▶ YOUR GOAL
From the records below, copy out exactly the lines from the one containing "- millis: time" to the one containing "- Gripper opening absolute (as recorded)", both included. Add nothing else.

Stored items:
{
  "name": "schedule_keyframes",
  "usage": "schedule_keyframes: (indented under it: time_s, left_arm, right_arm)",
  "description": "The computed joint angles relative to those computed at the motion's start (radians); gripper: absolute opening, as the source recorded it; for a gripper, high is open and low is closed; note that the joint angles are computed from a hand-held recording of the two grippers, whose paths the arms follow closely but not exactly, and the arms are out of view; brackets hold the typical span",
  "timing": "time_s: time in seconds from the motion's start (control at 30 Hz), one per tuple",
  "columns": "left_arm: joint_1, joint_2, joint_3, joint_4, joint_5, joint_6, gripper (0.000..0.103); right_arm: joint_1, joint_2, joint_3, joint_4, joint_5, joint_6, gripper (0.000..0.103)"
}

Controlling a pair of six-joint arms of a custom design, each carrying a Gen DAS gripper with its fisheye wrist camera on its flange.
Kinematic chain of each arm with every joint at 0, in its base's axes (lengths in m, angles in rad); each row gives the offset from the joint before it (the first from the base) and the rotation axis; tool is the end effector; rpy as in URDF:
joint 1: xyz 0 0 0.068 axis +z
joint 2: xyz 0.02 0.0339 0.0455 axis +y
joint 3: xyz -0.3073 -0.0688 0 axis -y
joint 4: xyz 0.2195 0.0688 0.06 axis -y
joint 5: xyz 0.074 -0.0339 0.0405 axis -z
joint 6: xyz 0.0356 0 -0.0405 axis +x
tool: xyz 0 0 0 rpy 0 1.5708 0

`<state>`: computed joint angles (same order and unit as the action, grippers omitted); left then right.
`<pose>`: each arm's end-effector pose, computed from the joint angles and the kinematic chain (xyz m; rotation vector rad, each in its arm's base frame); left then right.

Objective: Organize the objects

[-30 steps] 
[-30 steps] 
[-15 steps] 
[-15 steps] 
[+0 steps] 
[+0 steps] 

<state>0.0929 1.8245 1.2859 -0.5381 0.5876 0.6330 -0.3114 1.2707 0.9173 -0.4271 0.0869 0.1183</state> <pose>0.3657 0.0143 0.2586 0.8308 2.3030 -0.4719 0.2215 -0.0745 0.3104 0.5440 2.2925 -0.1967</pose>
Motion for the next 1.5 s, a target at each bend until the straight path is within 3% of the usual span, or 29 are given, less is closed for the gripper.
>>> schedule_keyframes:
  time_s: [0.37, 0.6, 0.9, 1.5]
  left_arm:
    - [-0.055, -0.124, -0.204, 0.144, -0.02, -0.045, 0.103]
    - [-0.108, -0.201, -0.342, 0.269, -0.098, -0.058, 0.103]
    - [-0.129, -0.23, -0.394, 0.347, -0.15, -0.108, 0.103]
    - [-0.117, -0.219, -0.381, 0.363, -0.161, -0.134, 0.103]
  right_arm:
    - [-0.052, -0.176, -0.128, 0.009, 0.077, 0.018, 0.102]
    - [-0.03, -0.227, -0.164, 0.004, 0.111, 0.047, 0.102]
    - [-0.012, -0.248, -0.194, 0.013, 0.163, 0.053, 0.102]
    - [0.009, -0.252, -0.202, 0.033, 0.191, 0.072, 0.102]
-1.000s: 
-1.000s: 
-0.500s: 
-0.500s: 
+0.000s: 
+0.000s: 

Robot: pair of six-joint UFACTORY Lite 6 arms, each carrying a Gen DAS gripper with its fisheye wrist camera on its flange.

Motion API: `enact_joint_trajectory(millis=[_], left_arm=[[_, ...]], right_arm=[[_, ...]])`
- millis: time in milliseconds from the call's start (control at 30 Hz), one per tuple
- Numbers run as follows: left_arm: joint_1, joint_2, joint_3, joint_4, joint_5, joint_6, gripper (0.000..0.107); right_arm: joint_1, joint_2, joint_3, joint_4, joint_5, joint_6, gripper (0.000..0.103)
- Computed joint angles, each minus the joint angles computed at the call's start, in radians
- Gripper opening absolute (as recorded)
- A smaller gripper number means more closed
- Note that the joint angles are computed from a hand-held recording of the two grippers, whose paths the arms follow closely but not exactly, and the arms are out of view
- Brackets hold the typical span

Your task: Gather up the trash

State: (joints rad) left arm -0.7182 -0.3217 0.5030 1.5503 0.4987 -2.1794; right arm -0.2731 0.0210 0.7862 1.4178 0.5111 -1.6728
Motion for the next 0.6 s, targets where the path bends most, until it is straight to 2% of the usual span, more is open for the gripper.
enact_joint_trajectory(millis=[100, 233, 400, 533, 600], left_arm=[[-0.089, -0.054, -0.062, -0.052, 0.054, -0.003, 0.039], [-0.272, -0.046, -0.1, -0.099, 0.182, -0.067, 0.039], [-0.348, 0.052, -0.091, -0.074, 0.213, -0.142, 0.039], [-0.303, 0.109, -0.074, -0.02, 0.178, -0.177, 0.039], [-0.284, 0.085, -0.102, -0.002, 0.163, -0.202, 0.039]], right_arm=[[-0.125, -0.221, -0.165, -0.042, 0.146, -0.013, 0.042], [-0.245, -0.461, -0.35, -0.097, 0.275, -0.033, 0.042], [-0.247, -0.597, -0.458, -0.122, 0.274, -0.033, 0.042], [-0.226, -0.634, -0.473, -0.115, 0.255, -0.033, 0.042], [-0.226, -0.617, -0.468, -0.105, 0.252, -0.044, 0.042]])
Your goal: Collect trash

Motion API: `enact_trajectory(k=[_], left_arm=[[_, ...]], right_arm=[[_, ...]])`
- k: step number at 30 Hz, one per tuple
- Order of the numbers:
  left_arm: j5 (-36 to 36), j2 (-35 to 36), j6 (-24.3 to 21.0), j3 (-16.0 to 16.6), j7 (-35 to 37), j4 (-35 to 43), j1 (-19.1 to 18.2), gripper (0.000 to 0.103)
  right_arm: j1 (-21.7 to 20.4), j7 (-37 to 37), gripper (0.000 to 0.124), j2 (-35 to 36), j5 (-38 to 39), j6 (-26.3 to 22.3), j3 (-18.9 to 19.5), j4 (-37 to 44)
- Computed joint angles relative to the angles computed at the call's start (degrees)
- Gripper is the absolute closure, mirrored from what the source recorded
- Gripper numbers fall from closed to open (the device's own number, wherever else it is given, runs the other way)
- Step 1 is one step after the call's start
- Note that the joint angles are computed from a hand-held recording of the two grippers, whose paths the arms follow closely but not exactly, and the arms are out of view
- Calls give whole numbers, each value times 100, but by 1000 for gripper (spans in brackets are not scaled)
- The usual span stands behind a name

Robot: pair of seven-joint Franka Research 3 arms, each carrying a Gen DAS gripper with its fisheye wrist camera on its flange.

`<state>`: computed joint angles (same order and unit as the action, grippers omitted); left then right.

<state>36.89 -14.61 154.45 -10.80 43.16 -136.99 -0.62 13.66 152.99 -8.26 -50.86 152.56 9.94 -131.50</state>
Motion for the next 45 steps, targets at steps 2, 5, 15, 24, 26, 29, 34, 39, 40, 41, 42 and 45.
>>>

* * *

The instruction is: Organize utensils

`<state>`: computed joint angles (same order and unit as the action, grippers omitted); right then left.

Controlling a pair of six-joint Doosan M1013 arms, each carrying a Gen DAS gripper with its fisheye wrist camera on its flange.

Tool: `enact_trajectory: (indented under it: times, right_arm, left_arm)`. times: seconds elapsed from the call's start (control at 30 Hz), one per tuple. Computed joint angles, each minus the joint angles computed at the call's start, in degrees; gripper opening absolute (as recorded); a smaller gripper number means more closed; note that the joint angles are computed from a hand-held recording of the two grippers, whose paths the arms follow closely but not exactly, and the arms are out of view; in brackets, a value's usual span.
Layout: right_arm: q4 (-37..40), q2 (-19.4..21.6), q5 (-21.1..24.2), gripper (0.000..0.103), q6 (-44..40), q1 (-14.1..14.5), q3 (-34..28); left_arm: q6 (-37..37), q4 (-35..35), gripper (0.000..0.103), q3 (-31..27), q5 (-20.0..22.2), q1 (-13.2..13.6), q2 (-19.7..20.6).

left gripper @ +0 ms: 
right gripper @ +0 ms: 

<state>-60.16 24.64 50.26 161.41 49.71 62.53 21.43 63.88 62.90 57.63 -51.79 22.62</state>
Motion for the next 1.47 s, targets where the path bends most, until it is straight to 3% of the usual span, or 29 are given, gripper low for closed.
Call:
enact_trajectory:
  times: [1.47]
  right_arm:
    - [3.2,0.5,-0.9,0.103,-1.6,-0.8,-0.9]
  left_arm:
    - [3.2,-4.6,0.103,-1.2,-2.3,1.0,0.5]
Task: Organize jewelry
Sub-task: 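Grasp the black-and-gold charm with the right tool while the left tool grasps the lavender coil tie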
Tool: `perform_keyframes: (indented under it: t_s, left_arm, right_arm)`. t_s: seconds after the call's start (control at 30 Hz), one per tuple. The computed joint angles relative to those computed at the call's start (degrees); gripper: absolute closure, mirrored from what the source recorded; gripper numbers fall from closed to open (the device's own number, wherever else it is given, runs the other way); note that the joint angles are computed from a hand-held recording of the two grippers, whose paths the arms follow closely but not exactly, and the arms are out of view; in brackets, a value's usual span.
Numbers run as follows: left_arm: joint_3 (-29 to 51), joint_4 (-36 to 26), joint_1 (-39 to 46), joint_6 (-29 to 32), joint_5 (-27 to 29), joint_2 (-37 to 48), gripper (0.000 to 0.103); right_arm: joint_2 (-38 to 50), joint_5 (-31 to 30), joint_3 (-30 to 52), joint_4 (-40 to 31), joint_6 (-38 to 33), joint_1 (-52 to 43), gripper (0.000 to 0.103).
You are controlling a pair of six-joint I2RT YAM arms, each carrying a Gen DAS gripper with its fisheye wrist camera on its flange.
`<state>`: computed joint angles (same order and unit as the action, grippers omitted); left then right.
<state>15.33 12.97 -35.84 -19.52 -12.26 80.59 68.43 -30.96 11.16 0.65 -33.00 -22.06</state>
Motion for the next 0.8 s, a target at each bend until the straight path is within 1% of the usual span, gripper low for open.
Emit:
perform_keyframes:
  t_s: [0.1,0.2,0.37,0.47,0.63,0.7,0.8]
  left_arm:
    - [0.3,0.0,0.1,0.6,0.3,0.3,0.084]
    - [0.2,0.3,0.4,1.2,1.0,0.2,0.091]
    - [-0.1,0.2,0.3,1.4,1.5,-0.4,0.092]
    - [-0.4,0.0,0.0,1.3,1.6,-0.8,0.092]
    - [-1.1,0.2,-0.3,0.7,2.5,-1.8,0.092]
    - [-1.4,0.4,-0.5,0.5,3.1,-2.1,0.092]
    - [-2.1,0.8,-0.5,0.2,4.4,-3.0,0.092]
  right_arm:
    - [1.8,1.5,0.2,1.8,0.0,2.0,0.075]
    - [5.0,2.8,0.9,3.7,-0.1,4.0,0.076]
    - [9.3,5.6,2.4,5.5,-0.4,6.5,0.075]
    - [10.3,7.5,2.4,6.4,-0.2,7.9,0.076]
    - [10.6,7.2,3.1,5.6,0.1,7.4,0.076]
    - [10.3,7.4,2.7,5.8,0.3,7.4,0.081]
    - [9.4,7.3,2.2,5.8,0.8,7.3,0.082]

▶ RESPONSE BOX
- millis: time in milliseconds from the call's start (control at 30 Hz), one per tuple
- Numbers run as follows: left_arm: joint_1, joint_2, joint_3, joint_4, joint_5, joint_6, gripper (0.000..0.107); right_arm: joint_1, joint_2, joint_3, joint_4, joint_5, joint_6, gripper (0.000..0.103)
- Computed joint angles, each minus the joint angles computed at the call's start, in radians
- Gripper opening absolute (as recorded)

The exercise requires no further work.